Action item: Copy each line of the data below, character for character.

The records:
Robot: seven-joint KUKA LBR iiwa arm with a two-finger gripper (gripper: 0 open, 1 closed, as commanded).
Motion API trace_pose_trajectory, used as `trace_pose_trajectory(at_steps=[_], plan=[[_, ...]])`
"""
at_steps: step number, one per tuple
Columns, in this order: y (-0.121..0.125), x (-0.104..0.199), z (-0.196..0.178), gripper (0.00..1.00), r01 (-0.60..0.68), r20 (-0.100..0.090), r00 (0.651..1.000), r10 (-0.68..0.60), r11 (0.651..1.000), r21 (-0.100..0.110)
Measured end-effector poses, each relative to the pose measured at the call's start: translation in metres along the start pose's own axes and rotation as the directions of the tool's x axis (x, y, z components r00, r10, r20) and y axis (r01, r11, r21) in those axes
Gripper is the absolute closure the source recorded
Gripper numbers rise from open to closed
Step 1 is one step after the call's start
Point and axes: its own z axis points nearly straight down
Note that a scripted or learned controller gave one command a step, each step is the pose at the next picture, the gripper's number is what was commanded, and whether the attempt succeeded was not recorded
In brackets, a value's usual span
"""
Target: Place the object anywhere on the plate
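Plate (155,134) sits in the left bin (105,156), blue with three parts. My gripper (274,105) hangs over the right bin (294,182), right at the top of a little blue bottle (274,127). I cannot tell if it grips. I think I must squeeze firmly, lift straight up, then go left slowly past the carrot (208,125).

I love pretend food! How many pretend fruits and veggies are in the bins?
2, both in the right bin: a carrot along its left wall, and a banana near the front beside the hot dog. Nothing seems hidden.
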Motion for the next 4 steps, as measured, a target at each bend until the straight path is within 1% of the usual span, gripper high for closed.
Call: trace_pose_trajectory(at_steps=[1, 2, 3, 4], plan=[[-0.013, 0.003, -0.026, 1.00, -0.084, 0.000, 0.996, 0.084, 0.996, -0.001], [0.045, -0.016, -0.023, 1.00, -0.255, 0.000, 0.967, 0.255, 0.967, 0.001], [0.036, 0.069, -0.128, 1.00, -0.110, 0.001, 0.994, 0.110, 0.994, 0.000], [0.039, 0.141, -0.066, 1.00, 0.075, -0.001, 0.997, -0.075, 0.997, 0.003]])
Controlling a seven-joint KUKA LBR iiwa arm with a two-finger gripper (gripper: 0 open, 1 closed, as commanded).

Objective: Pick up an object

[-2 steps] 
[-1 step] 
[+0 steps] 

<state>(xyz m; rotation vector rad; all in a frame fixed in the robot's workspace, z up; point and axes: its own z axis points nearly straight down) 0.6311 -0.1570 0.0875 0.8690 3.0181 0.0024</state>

Task solution:
Robot: seven-joint KUKA LBR iiwa arm with a two-finger gripper (gripper: 0 open, 1 closed, as commanded).
Motion API trace_pose_trajectory, used as `trace_pose_trajectory(at_steps=[_], plan=[[_, ...]])`
"""
at_steps: step number, one per tuple
Columns, in this order: y (-0.121..0.125), x (-0.104..0.199), z (-0.196..0.178), gripper (0.00..1.00), r01 (-0.60..0.68), r20 (-0.100..0.090), r00 (0.651..1.000), r10 (-0.68..0.60), r11 (0.651..1.000), r21 (-0.100..0.110)
Measured end-effector poses, each relative to the pose measured at the call's start: translation in metres along the start pose's own axes and rotation as the directions of the tool's x axis (x, y, z components r00, r10, r20) and y axis (r01, r11, r21) in those axes
Gripper is the absolute closure the source recorded
Gripper numbers rise from open to closed
Step 1 is one step after the call's start
Point and axes: its own z axis points nearly straight down
Note that a scripted or learned controller gave one command a step, each step is the pose at the next picture, the gripper's number is what was commanded, and whether the attempt succeeded was not recorded
In brackets, a value's usual span
"""
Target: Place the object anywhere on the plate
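Plate (155,134) sits in the left bin (105,156), blue with three parts. My gripper (274,105) hangs over the right bin (294,182), right at the top of a little blue bottle (274,127). I cannot tell if it grips. I think I must squeeze firmly, lift straight up, then go left slowly past the carrot (208,125).

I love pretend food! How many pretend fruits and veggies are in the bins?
2, both in the right bin: a carrot along its left wall, and a banana near the front beside the hot dog. Nothing seems hidden.
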Motion for the next 4 steps, as measured, a target at each bend until the straight path is within 1% of the usual span, gripper high for closed.
Call: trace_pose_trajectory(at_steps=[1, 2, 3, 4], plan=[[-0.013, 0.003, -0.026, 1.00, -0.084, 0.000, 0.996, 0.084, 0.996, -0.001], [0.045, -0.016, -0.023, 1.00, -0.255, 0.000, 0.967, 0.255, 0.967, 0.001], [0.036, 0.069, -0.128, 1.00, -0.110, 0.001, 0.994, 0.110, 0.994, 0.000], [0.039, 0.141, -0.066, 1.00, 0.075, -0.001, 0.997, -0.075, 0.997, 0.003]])
Controlling a seven-joint KUKA LBR iiwa arm with a two-finger gripper (gripper: 0 open, 1 closed, as commanded).

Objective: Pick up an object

[-2 steps] 
[-1 step] 
[+0 steps] 

<state>(xyz m; rotation vector rad; all in a frame fixed in the robot's workspace, z up; point and axes: its own z axis points nearly straight down) 0.6311 -0.1570 0.0875 0.8690 3.0181 0.0024</state>

No further work remains in this exercise.